What am I talking about? Relationship anxiety. It’s something we don’t talk about enough...not in between the rom coms and Hollywood love stories, at least. We don’t exactly have friends walking up to us, ready to let us know that whatever we’re feeling is okay. Plus, more often than not, we’re afraid to share what we really feel because someone - who doesn’t know what they’re talking about - might tell us that “doubt means don’t”. (Seriously, guys, doubt doesn’t automatically mean don’t in other areas of life and it doesn’t here either. #hellofear)
I’m talking about relationship anxiety and I want to make sure I’m clear...
Relationship anxiety is something that (sometimes) arises in a healthy, available relationship. In fact, the relationship anxiety usually comes because we’re more in love - or there’s a greater capacity for love - than ever before. This is very different from a relationship with (what Sheryl Paul of Conscious Transitions calls) “red flags”. If you’re experiencing red flags (which I recommend heading over to Sheryl’s blog to better understand), then you might be in a relationship that needs to end. But, if you’re in a generally healthy, open, and safe relationship, then any anxiety you might be feeling is just that - anxiety.
I’m a highly sensitive person, so it should have been no surprise that when Jon and I got engaged, I felt the transition full on. In fact, we didn’t just get engaged. We got engaged, we started planning our wedding, we built a house, we moved into that house, and we got a dog. It was a lot over the course of a year.

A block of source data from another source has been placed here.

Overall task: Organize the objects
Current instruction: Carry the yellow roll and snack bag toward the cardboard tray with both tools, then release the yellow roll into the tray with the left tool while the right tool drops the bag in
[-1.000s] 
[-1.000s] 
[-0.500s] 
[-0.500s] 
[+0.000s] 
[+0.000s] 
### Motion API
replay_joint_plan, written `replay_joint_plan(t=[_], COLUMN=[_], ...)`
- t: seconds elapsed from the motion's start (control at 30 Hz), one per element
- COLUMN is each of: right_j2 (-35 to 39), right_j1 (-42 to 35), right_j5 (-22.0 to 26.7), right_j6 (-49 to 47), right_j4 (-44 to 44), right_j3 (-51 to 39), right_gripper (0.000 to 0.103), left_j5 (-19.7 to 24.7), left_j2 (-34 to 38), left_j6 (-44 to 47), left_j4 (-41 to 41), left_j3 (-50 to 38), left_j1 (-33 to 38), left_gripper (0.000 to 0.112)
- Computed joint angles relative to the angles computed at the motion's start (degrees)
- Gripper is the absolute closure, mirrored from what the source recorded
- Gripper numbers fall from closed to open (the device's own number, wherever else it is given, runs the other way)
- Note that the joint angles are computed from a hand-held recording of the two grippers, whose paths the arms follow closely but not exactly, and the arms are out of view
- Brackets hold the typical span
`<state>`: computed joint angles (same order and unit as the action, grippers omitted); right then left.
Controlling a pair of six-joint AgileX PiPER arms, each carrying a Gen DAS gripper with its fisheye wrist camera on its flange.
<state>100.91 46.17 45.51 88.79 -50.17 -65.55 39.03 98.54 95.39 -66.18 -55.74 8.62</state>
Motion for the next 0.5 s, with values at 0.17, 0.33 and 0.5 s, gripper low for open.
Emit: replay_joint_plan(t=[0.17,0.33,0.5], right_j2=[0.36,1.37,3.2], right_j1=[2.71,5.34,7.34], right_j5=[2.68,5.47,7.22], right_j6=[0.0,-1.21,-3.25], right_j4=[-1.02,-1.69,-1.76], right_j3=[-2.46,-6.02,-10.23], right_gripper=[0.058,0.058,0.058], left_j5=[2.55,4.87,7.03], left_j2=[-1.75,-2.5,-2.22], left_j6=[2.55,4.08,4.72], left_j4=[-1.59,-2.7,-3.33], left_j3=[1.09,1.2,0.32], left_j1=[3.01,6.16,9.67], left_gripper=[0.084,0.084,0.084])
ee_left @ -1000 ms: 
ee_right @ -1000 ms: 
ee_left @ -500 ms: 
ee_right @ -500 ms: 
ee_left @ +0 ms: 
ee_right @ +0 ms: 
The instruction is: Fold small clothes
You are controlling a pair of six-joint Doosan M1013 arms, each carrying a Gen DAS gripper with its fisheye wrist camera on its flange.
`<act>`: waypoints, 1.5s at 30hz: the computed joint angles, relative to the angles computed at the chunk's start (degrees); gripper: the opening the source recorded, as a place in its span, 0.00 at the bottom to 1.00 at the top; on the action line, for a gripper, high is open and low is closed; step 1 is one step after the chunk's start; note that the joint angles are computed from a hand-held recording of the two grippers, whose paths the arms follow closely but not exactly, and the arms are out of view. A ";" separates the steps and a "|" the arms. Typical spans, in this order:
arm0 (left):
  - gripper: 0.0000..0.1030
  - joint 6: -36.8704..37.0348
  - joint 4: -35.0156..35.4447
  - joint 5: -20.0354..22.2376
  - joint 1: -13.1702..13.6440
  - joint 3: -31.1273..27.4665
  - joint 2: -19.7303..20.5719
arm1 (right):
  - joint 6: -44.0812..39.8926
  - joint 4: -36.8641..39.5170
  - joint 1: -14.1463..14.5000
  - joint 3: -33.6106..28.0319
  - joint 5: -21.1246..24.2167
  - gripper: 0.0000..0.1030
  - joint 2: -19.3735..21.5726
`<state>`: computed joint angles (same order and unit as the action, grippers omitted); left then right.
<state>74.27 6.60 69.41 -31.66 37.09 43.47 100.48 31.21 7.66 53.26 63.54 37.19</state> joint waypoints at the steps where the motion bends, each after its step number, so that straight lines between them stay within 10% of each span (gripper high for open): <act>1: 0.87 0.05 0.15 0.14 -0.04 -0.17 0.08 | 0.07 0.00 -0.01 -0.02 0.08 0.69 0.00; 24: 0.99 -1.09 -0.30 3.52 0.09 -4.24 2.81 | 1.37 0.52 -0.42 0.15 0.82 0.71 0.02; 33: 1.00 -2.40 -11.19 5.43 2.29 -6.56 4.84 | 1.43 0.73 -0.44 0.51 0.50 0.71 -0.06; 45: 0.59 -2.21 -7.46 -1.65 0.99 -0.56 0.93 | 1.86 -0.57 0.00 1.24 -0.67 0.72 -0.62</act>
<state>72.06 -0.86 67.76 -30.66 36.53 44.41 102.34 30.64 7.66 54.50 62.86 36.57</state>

But, the thing about anxiety is that it doesn’t just say “Hey, Kel. You’ve got a lot of transition rockin' and rollin' right now, so things are gonna feel a bit unstable. Just feel into that uncertainty, and know everything you’re feeling is normal. In fact, the only reason you might have some anxious thoughts popping up is because you’re opening yourself up to more LOVE than ever before. A marriage. A family. A home to live in with that family. That’s a lot of love you’re bringing into your life and, if we’re honest, that’s kinda scary. Because love opens you up to loss. And the more love? Well, the bigger the loss. So, the anxiety you’re feeling? It’s because deep down, you’re scared. Scared to love - but only because you’re scared to lose. Any anxiety that pops up - even the stuff that feels out of control or overwhelming or real - it’s just popping up because a part of you - that part that doesn’t know if it can handle loss - is trying to do whatever she can to make you walk away. Not because there’s anything wrong, but because you’re loving harder and bigger and more openly than you’ve ever loved before. And that, my friend, is scary. So, hear what she has to say, then call her out for what she represents: fear. After that, tell her you’re going to be just fine. You're going to choose love.”